What you are asked to do
When the line with "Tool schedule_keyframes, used" appears below, start repeating lines exactly, and keep going through the line with "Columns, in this"; add nothing outside that span.

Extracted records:
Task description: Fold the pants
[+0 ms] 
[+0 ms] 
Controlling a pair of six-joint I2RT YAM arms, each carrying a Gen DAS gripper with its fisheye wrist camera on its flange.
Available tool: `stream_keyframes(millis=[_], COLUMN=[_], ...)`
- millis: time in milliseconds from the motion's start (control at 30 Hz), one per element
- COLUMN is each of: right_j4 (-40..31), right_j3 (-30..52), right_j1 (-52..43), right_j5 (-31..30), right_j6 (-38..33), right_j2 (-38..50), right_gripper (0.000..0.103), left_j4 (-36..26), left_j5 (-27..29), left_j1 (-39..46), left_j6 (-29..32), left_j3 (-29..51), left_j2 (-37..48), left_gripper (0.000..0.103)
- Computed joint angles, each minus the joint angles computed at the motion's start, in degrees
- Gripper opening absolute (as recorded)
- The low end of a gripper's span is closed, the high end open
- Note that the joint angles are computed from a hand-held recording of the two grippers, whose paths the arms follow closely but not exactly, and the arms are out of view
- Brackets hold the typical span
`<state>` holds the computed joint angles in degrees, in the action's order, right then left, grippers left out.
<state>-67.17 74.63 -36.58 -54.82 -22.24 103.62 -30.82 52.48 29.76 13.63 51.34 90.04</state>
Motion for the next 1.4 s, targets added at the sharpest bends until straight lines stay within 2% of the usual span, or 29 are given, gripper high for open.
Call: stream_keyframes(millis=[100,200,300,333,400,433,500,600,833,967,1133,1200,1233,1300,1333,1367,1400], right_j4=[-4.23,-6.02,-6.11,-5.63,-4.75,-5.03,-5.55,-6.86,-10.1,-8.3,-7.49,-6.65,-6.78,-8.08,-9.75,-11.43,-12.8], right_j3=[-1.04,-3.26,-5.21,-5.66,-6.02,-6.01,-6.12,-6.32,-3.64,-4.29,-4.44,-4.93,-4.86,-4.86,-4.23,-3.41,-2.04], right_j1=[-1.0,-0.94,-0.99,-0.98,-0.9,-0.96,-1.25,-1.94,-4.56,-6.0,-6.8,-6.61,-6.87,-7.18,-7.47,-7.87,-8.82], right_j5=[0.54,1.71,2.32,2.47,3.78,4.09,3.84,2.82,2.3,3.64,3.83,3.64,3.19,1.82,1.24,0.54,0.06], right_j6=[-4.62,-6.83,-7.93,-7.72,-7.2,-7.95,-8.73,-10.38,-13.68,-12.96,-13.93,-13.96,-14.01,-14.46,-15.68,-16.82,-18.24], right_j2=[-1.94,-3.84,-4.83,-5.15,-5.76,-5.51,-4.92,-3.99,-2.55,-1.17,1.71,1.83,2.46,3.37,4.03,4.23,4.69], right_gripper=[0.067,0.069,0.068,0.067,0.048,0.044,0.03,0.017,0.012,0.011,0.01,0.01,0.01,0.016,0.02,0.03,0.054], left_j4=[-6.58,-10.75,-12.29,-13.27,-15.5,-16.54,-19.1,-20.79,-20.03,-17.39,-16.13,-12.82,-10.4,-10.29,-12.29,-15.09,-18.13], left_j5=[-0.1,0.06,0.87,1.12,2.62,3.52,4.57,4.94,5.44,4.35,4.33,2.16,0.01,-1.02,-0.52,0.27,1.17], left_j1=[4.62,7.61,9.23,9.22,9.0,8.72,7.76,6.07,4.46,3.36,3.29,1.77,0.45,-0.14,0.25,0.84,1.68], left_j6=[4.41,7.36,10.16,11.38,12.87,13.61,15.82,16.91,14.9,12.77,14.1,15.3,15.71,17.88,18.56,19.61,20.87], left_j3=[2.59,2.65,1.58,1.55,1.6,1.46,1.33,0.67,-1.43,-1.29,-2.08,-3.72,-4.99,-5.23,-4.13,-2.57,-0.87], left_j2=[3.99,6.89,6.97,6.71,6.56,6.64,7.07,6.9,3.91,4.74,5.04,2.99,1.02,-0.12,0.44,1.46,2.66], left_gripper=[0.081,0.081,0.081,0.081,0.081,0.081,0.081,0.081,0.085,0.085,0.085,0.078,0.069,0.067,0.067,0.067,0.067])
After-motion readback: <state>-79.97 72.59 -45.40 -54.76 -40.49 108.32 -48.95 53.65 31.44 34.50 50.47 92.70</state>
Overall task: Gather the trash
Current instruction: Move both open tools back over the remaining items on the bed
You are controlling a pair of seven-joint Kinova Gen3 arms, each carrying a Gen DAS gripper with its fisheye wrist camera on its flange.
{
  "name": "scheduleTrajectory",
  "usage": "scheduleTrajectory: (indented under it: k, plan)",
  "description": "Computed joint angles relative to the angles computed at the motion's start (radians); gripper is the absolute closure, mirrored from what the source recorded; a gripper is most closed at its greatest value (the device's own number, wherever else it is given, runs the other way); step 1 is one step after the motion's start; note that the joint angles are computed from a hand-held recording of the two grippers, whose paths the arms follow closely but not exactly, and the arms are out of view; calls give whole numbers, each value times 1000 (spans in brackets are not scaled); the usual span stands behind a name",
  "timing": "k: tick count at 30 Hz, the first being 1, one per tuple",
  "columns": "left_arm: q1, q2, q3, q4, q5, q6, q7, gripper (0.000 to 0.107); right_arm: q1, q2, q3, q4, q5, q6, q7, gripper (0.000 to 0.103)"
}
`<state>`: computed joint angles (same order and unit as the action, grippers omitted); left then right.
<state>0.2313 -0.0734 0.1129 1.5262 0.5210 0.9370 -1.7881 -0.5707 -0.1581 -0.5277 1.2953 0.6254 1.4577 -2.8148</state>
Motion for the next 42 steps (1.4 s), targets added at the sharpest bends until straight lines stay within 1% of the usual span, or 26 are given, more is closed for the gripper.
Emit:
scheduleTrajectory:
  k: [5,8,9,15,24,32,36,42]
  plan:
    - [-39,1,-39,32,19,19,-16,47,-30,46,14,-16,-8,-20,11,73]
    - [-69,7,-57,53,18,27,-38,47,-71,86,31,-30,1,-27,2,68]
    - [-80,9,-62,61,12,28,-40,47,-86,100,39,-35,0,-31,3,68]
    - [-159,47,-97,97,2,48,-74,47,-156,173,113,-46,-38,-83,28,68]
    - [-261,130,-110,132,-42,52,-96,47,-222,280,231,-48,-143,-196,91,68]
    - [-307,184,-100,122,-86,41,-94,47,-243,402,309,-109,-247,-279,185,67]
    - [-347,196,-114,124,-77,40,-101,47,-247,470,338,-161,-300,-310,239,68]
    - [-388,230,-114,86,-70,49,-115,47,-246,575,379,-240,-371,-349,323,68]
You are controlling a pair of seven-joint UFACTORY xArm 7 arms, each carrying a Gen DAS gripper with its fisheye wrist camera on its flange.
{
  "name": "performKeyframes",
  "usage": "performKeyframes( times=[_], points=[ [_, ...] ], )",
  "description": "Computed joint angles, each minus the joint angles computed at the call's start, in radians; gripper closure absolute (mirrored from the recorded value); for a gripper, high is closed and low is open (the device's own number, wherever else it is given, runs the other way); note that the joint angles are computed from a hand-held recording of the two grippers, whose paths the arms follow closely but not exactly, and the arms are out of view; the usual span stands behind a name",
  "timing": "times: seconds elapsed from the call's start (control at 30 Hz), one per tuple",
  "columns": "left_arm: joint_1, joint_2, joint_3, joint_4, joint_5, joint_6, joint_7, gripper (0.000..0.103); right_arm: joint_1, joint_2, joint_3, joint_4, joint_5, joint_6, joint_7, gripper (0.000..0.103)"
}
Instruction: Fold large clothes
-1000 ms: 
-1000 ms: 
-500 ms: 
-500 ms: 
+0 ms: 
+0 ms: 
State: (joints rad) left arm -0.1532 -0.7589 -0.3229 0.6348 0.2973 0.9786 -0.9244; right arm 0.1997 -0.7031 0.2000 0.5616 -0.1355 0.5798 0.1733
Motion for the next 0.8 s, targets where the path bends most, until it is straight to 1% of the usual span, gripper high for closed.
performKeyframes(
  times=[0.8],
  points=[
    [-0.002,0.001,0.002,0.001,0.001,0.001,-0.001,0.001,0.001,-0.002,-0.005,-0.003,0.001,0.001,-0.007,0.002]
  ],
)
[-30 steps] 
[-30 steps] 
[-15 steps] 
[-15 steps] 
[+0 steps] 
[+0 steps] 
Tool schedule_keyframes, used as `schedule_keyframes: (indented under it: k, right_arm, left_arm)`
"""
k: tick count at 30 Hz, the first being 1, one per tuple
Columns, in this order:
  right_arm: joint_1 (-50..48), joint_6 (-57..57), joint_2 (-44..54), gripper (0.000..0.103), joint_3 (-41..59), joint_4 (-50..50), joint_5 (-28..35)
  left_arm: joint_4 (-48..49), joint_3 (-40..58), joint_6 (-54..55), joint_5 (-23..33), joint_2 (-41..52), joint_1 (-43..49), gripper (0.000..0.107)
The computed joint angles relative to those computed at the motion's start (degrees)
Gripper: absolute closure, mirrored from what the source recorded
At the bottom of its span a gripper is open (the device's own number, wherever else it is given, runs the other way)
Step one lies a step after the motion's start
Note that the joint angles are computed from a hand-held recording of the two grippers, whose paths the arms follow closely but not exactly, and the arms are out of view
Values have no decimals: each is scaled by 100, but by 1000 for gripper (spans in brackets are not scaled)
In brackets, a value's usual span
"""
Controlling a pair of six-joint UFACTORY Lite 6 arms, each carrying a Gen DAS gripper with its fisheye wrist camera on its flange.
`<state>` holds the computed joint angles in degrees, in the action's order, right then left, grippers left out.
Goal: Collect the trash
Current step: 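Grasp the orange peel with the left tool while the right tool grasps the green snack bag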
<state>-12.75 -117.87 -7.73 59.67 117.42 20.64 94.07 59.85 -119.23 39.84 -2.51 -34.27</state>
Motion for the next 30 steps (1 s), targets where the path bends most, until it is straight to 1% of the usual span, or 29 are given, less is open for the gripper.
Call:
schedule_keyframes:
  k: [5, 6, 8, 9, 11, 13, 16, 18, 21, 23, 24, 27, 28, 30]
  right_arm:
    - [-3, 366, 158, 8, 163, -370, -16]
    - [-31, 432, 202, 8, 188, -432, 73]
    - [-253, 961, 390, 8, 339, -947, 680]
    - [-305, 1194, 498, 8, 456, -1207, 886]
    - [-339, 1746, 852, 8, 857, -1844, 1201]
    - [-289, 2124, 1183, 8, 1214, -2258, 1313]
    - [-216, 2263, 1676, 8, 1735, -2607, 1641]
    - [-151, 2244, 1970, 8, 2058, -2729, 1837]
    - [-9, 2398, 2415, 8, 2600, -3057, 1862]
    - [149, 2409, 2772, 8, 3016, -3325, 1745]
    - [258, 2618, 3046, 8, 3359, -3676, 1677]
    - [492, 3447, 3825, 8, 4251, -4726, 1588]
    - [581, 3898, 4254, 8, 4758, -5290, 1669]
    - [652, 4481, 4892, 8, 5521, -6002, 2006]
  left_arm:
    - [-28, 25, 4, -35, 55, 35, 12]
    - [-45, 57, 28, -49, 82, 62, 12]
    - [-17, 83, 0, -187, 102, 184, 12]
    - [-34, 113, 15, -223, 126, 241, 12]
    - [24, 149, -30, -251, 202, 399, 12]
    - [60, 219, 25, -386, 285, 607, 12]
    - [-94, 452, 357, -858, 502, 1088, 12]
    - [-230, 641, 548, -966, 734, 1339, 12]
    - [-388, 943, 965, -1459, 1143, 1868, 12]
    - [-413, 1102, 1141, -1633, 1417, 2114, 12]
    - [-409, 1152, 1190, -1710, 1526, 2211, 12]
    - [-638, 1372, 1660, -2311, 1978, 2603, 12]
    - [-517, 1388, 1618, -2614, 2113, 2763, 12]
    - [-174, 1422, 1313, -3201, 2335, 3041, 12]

Exercise answer
Tool schedule_keyframes, used as `schedule_keyframes: (indented under it: k, right_arm, left_arm)`
"""
k: tick count at 30 Hz, the first being 1, one per tuple
Columns, in this order:

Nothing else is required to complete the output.